Lines with the word "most" are the answer; copy each of them from the data below.

--------------------------------

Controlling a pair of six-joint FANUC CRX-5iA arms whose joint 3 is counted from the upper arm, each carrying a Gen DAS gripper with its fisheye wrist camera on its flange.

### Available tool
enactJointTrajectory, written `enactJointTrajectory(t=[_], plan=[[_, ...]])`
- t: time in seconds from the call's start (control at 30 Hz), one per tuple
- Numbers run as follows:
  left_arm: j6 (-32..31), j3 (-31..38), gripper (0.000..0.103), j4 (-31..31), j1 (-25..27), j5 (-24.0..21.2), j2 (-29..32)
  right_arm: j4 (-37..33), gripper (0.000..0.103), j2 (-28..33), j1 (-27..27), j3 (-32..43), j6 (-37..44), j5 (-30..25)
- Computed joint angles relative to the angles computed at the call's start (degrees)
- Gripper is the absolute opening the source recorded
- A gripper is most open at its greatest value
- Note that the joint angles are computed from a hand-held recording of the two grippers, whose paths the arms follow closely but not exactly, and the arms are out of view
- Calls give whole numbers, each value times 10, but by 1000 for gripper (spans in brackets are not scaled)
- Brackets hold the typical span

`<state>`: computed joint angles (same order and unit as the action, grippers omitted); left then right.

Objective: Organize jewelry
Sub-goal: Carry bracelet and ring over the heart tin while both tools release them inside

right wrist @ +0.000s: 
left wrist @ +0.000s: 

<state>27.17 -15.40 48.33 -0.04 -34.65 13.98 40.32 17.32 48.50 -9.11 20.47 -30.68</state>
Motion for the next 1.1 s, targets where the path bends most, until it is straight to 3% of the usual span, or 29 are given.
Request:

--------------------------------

RESULT OF THE TASK
- A gripper is most open at its greatest value
Motion for the next 1.1 s, targets where the path bends most, until it is straight to 3% of the usual span, or 29 are given.

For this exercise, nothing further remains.